The beamline performs an irradiation of samples with controlled X-ray doses, favouring material science studies and the fabrication of microdevices made of new materials like silica, titania, carbon bucky papers, new TR polymers…

Therefore, DXRL is a key technique to fill the gap between the nano/bio scale (current target of cutting edge studies) and the macroscale, allowing manipulation and analysis of nano-sized objects.

The possibility to fabricate micromolds or microelectrodes for the production of small batches of microdevices, makes LIGA process suitable for industrial applications.

The facility provides access to the Deep X-ray Lithography beamline, equipped with a DEX02 Jenoptik scanner which allows a fully automatic exposure procedure, a scanning speed ranging from 1-50 mm/s, the irradiation of 4 inches masks and resist substrates (water cooled), horizontal and vertical apertures, and an exposure area of 54x84 mm. A set of 5 filters allows a tailored hardening of the beam so obtain a better dose contrast especially for thick resists. The exposures can be performed at 90 mbar in helium or nitrogen atmosphere. Specific sample holders have been designed for powder irradiation and new sample holders can be designed and constructed for particular applications.

A chemical lab with a chemical and a laminar hood, spin and dip-coater, oven (CARBOLITE, which reaches a maximum temperature of 1100 ˚C), balances, stirrers is available.

In order to characterize the structures, the following tools are available:

1- Optical Microscope LEICA MZ125

2- UV-VIS spectrometer (Cary 60, Agilent Technologies) equipped with a standard cuvette holder and a Slide-Mounted External Specular Reflectance. Interchangeable masks for examining small samples or small areas of large samples are provided.

3- FT- IR spectrometer (Alpha-T, Bruker Optics) equipped with modules for the analysis of different types of samples.

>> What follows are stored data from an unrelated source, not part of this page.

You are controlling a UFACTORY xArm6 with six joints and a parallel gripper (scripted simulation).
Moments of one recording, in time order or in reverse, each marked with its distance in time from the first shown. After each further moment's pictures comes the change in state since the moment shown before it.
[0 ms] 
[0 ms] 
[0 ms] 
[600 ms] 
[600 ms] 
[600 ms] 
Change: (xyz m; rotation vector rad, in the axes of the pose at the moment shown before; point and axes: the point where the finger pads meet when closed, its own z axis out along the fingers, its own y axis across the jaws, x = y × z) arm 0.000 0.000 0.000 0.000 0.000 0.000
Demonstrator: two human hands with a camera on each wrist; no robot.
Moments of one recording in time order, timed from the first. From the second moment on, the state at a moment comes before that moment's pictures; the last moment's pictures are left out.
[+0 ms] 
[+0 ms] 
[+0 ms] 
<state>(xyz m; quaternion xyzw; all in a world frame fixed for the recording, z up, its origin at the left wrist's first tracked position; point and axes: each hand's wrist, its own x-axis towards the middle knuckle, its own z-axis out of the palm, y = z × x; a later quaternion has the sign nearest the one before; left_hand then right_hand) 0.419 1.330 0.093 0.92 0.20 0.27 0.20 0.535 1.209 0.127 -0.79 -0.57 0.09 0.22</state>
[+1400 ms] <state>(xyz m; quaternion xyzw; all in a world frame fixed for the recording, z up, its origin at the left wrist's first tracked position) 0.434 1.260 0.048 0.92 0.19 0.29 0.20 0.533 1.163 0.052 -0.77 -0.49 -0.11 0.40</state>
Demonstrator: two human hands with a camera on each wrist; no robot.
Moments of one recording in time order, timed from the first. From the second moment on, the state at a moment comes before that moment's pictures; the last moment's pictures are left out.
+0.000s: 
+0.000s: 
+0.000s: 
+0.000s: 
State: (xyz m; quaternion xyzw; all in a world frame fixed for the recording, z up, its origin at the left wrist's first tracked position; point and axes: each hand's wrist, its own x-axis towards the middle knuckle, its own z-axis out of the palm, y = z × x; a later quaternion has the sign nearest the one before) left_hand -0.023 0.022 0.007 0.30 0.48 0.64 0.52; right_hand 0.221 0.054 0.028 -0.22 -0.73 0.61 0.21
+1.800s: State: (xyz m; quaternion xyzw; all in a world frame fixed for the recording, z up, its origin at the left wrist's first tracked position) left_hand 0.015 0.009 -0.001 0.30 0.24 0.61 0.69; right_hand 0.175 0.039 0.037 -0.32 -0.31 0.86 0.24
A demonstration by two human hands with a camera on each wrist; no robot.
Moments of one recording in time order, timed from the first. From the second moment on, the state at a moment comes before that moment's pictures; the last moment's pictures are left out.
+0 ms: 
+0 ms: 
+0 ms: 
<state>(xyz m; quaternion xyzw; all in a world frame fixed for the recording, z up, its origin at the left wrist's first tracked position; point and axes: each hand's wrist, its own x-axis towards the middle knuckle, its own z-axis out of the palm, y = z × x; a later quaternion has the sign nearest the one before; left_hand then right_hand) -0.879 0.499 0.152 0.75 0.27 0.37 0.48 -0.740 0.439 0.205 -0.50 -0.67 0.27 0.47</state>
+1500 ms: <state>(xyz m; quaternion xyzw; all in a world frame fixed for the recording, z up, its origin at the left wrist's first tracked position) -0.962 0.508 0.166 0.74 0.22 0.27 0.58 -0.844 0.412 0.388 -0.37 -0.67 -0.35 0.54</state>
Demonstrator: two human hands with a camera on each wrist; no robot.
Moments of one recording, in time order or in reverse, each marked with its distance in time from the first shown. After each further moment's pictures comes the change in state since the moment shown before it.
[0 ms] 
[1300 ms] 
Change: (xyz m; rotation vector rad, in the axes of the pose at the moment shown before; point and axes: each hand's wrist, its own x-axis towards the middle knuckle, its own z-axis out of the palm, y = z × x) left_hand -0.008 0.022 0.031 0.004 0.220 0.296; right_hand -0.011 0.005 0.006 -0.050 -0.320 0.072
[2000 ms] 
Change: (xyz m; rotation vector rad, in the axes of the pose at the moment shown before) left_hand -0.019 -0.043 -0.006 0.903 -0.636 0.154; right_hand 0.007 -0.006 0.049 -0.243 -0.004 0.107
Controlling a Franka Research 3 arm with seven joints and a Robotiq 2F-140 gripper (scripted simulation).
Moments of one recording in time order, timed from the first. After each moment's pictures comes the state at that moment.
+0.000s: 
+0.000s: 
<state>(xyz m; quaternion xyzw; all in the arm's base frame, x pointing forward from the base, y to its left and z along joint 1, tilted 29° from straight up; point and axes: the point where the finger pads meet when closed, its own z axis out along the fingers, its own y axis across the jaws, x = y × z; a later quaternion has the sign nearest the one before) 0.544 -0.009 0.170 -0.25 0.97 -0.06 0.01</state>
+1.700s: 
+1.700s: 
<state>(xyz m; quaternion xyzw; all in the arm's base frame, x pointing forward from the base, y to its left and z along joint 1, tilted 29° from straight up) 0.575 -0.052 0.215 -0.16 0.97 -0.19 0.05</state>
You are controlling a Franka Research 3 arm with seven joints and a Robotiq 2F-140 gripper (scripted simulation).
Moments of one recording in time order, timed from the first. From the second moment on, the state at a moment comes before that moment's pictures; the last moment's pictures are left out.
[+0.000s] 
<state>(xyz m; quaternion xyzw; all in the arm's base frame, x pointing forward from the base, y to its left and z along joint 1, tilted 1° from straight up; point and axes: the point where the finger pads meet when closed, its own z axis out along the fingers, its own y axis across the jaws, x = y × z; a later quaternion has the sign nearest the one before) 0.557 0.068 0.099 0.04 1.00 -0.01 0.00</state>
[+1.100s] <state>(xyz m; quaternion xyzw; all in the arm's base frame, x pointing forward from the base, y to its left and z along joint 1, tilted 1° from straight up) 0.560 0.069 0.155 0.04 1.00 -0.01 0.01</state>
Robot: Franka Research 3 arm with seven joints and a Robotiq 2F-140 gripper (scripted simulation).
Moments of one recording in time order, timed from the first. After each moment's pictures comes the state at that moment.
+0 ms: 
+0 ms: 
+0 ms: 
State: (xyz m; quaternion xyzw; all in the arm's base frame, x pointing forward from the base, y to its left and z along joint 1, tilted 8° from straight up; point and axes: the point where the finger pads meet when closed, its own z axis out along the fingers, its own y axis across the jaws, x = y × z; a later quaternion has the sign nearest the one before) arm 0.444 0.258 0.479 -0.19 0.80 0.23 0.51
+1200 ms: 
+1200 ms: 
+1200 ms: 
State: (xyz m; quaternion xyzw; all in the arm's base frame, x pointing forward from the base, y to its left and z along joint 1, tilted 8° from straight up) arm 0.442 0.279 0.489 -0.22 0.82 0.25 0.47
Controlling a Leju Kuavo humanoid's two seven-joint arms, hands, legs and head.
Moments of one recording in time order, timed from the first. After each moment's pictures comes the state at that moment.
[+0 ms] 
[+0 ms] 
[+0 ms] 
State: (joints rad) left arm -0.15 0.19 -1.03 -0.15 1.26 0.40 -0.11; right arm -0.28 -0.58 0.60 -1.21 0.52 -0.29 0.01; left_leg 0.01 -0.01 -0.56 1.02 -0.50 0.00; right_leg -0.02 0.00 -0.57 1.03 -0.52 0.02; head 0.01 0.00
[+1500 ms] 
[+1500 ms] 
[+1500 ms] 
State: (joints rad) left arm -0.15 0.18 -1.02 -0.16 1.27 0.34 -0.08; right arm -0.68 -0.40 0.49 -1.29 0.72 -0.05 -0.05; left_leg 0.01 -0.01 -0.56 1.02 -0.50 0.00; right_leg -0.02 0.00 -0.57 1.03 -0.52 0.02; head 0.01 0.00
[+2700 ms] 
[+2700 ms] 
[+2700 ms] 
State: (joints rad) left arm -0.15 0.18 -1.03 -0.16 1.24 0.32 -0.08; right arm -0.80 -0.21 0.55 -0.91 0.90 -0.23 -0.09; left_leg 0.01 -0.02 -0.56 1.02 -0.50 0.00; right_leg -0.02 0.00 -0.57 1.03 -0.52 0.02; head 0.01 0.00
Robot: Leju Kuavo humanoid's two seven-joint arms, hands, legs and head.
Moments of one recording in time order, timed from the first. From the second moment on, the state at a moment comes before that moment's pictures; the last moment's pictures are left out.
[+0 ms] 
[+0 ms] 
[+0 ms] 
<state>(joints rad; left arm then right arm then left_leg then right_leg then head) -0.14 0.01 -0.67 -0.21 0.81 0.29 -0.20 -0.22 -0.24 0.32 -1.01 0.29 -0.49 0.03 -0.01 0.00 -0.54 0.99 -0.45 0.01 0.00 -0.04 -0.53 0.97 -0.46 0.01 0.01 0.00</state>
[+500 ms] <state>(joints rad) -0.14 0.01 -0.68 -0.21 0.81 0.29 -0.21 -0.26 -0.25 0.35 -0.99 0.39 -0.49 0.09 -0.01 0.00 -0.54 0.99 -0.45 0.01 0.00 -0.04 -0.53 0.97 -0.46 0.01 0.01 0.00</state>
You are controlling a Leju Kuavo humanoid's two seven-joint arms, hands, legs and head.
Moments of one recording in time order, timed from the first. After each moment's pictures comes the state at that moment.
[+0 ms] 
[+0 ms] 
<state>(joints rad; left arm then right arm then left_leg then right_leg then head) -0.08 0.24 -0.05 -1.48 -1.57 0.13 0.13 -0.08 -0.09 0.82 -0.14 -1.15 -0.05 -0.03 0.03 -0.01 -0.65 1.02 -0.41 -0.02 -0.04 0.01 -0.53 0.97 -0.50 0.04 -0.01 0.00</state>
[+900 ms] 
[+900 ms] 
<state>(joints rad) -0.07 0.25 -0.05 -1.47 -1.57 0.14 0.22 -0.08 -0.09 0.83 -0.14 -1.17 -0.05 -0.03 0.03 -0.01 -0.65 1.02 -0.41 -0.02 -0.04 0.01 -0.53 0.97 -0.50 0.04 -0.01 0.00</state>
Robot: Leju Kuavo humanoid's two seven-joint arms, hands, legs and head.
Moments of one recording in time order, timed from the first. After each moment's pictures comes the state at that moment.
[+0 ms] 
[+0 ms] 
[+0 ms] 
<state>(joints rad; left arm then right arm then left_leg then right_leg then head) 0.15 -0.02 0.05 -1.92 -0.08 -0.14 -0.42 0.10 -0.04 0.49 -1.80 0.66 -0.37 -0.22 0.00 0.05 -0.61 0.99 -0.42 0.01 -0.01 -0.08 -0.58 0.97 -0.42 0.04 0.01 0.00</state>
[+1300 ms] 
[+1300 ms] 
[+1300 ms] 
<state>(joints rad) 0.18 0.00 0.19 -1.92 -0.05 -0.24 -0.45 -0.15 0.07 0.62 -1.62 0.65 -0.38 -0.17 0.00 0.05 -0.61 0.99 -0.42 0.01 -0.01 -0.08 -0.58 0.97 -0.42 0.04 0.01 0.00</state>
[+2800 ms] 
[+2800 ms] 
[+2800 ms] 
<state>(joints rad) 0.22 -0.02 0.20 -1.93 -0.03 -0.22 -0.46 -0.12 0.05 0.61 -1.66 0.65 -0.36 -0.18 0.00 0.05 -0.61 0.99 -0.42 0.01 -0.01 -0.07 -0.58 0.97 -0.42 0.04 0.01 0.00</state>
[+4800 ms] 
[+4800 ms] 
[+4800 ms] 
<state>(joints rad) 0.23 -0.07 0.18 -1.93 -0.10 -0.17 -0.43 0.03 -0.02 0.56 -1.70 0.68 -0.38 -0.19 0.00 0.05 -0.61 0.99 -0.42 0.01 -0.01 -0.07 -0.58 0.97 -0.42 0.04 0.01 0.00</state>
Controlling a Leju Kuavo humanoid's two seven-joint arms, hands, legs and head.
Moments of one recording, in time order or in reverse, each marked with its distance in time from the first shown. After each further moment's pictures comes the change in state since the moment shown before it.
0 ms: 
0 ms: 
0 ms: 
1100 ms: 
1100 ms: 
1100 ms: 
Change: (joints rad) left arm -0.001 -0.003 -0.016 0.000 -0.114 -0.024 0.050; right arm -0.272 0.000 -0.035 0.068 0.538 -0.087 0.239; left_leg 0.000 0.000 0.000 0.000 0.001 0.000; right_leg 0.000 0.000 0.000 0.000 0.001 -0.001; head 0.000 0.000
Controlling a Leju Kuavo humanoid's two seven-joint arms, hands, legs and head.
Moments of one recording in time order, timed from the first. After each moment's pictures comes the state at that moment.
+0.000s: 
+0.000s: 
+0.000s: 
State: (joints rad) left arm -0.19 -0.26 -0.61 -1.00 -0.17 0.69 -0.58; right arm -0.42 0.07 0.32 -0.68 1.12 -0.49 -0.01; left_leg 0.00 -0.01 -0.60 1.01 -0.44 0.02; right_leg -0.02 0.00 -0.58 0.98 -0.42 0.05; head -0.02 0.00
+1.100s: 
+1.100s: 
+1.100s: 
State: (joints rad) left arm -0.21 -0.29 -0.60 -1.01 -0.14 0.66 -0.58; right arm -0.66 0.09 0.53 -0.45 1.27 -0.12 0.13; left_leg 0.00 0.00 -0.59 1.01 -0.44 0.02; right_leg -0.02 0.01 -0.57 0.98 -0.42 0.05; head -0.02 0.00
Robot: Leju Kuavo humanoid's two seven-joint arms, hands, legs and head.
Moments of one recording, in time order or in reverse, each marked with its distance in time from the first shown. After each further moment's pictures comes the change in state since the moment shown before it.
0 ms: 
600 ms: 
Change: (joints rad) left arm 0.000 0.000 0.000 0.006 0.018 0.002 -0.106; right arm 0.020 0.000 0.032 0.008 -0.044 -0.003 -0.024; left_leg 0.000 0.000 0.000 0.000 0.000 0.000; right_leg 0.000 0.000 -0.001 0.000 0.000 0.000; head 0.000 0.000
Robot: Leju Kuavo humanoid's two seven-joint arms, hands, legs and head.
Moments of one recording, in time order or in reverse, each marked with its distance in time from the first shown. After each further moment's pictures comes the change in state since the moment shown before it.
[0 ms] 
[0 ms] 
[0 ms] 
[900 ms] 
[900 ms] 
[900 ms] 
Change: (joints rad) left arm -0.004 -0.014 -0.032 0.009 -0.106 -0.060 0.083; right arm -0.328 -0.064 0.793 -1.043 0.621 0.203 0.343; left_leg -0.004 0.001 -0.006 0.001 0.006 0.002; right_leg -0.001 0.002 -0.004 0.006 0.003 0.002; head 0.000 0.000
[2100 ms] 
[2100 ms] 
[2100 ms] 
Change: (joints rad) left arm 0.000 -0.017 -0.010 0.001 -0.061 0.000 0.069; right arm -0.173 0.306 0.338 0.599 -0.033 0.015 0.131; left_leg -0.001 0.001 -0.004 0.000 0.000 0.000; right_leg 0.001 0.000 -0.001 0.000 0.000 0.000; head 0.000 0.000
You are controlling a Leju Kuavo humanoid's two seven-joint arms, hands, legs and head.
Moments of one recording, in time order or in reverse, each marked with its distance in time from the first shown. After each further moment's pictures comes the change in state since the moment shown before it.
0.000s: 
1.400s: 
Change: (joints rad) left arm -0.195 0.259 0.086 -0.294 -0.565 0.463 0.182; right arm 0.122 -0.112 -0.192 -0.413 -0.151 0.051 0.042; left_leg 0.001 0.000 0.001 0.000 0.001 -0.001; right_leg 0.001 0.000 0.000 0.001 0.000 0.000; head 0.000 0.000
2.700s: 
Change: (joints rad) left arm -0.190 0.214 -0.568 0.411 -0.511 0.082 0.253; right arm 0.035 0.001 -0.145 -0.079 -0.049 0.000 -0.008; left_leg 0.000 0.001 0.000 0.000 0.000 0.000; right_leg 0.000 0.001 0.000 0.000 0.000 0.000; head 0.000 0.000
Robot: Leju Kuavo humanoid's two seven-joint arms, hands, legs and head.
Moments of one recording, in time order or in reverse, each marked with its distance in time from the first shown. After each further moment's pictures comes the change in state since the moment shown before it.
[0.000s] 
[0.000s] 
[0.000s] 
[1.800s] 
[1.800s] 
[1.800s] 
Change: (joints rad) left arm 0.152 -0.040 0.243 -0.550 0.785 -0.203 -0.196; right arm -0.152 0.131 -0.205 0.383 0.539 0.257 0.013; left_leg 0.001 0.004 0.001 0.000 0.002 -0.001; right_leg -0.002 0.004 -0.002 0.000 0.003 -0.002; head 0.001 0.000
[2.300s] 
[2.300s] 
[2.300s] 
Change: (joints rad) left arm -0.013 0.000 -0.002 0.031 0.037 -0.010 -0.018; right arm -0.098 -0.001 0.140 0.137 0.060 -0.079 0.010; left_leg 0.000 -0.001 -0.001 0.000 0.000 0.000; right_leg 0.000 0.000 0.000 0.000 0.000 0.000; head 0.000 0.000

provided at NFFA-Europe laboratories by:

TUG

Italy

provided at Large Scale Facilities by:

KIT

Germany

KIT

Germany

KIT DXRL

Applications

Deep X-ray lithography (DXRL) uses synchrotron radiation to pattern thick PMMA layers (thickness: several microns up to a few millimetres) in order to achieve high aspect ratio microstructures (aspect ratio up to 100). The structures are characterised by very steep sidewalls (slope angle better than 1 mrad) and sidewall roughness in the range of 20 to 30 nm. For optical applications usually microoptical benches with cylinder lenses, prisms and fixing structures for other optical components are fabricated. The structures are either used as prototypes, as lost form for metal replication or as moulds to fabricate mould inserts. Other application areas are several kinds of X-ray optical components like lenses and gratings. We are also involved in fabricating RF MEMS components, sensors and phantoms with high resolution test patterns.

TUG

Italy

DXRL at TUG

Applications

The DXRL facility offered by TUG dedicated to deep X-ray lithography, allows both the production of high aspect ratio three dimensional microstructures with quasi perfect side-wall verticality and optical quality roughness, and the radiation assisted synthesis and processing of novel functional materials in order to exploit their functionalization, and to be able to pattern them and position the desired properties in selected areas of microdevices. A laboratory placed near to the beamline allows the preparation and the post processing of the samples that will be irradiated.

Source Energy Range

At present, the energy range is focused on hard X-rays (1-20 keV with a Gaussian shape with a peak at 6keV). This allows a high penetration depth and the possibility to irradiate materials that cannot be modified with a different energy range. The scanner is equipped with a filter chamber; these filters allow to shift the spectrum towards the high energies in order to have a better dose contrast, especially for thick resists. The chamber just before the filter chamber hosts the beam stop; there is a set of 5 horizontal slits that can be manually inserted in the middle of the beam in order to shift the spectrum towards the lower energy. This improves the mask contrast.